If a society is reflected in its art, then Buffalo’s numerous examples of public art showcase our city’s thriving cultural scene. Outdoor murals seem to be popping up everywhere lately, and we feel richer for the chance to unexpectedly broaden our horizons as we go about our daily routines.
It was with these sentiments in mind that we approached the latest #Chapter15 on our Instagram account, entitled “Canvassing Buffalo.” The series features teaser posts on our feed that zoom in on a specific mural, then our Stories share each piece’s history and little-known facts, culminating in a final reveal on both our page and Stories.

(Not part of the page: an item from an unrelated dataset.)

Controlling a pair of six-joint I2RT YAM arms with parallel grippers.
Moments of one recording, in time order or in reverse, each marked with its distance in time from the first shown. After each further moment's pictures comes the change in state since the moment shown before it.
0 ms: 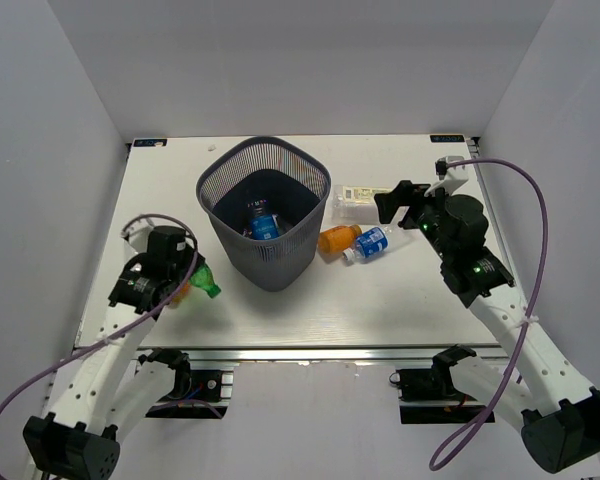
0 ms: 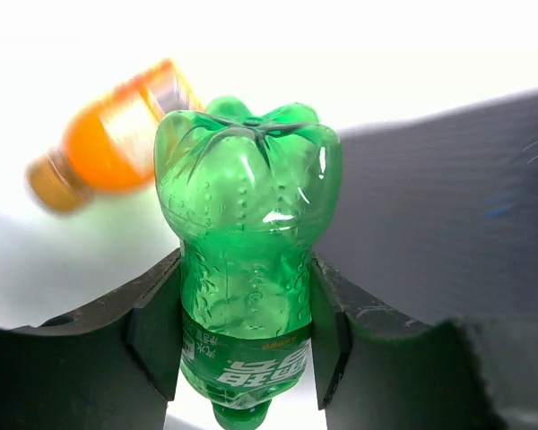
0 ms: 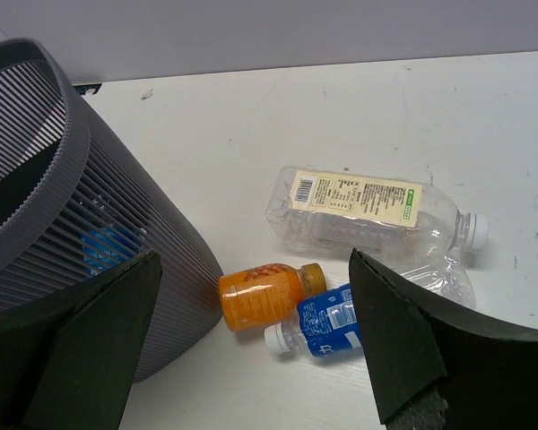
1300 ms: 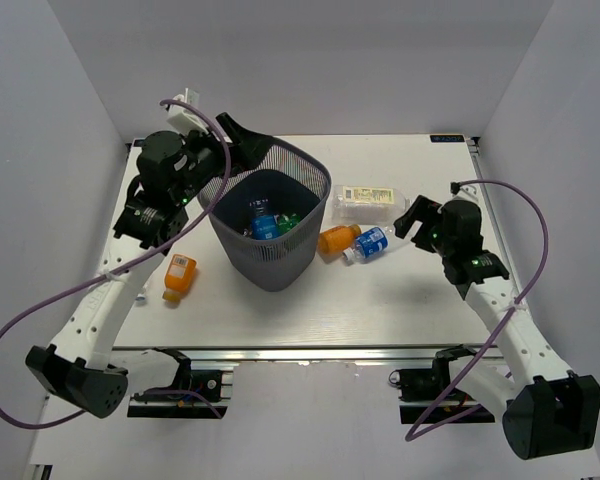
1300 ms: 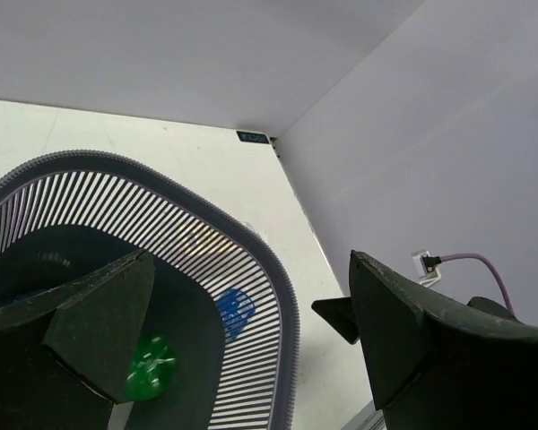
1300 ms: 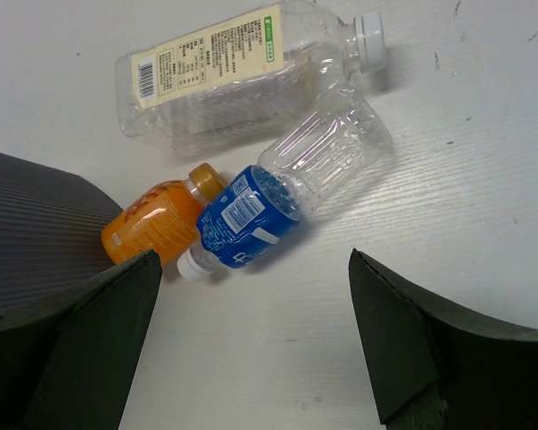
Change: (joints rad) left arm -0.129 0.404 0.674 0.528 0.492 0.284; right arm -0.206 0.071 -0.107 -0.201 -0.014 0.190
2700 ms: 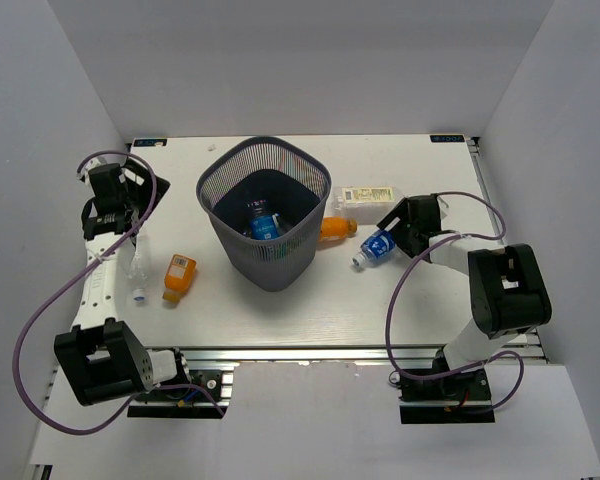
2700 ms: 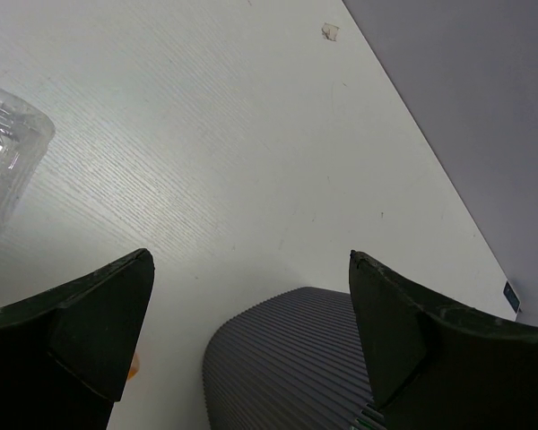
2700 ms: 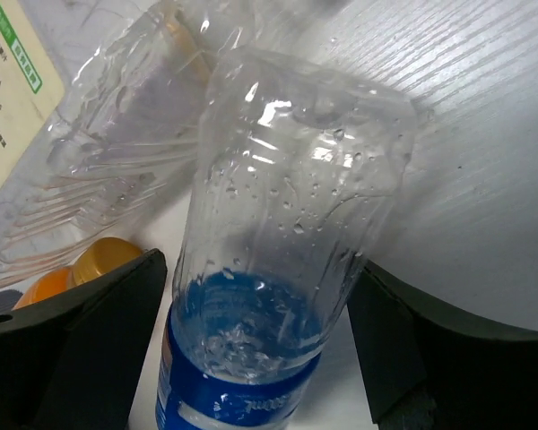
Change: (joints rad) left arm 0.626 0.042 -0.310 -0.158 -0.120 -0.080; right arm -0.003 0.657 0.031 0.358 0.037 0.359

We had a lot of fun with this, learning more about what inspires the featured artists and how they approach their creative process. What we came away with is a refreshed outlook on perspective. That it’s as individual as each artist and his or her work. Art is subjective, and variables ranging from childhood memories to countries of origin influence how we communicate.

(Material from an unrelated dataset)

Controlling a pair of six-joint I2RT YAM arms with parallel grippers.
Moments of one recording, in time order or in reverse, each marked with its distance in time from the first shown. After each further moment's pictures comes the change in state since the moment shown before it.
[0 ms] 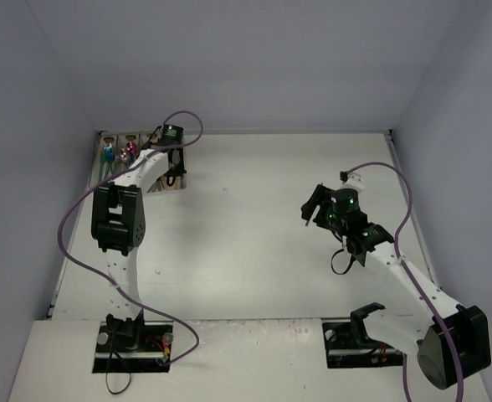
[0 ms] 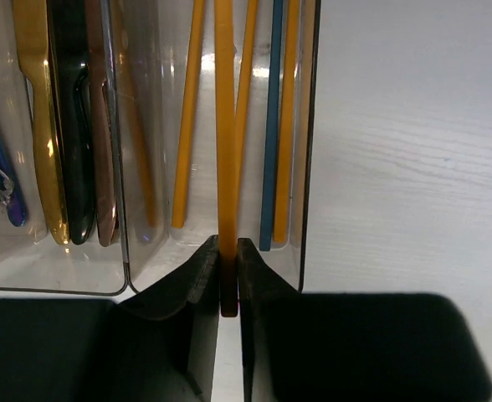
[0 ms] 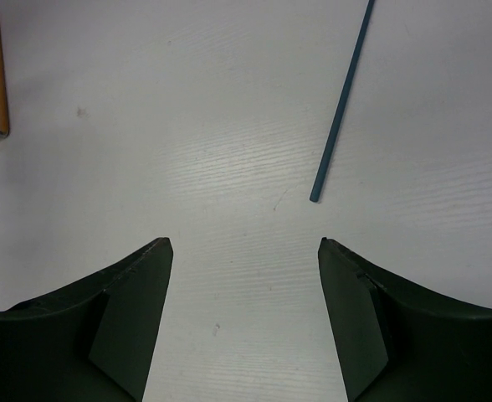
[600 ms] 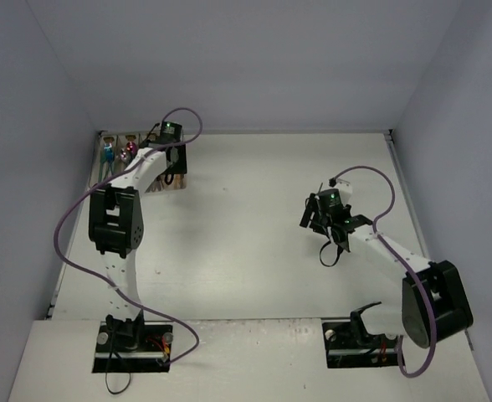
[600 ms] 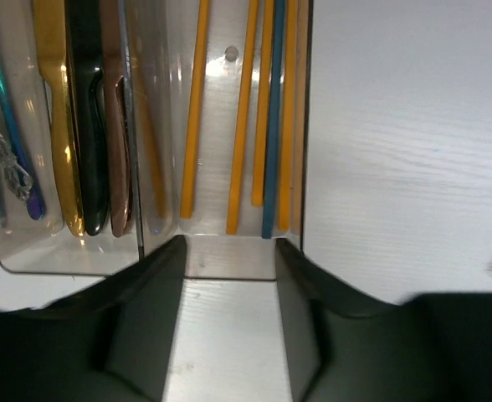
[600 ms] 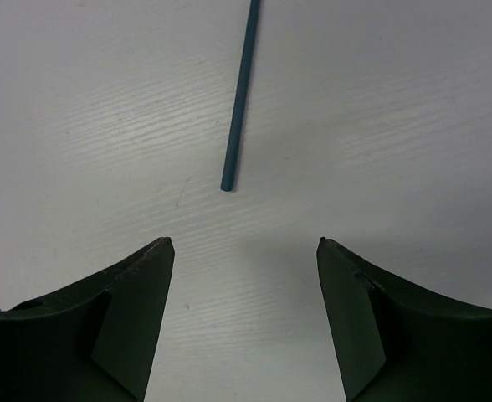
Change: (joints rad) left arm -0.003 -0.037 0.004 -0.026 0.003 0.018; right arm -0.001 0.262 0.009 -0.015 0.114 -0.013
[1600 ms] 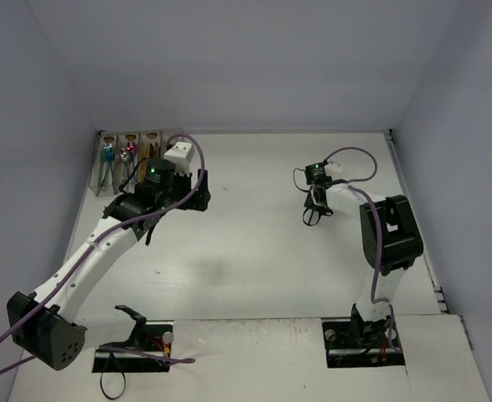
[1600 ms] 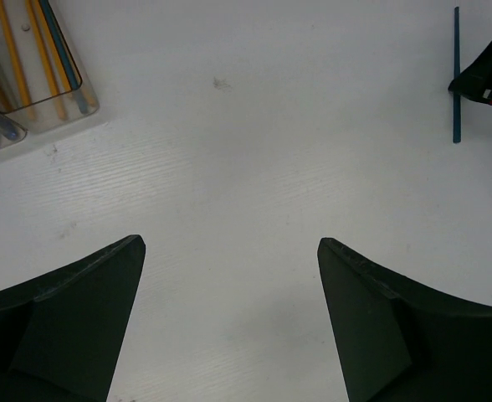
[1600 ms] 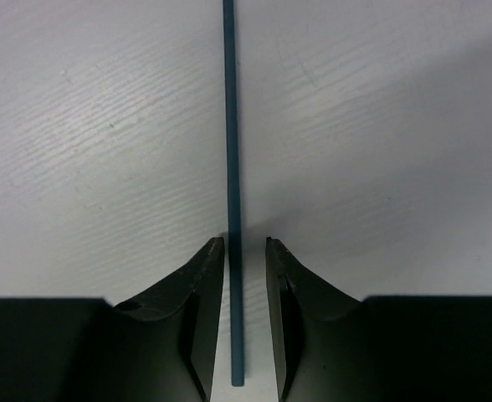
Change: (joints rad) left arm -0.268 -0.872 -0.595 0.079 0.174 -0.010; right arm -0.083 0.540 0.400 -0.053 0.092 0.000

When a client comes to us with a marketing challenge, we view it as our duty to examine it from every possible angle, both literally and figuratively. We know that different audiences will view the brand, product or service from varying perspectives, ultimately deciding upon whether they will embrace it or not. It’s our job to figure out what messages and methods will most effectively convey an idea.
Just like the artists and their local work featured in Chapter 15, we all have different approaches in offering clients solutions based on perspectives they might not have seen before. Bringing people together can sometimes separate them, and that’s okay. It means we’re pushing ourselves to look at something differently. Using our collective experiences to shape our communication, we offer a unique vantage point that touches upon a range of audiences and compels them to act. We’re not afraid to take a step back (or get a closer look) in order to offer clients a perspective they might not have seen before.
We’ll be the first to admit, clients mostly embrace our out-of-the-box thinking, but sometimes it scares them a little. Which isn’t necessarily a bad thing, depending on how you look at it.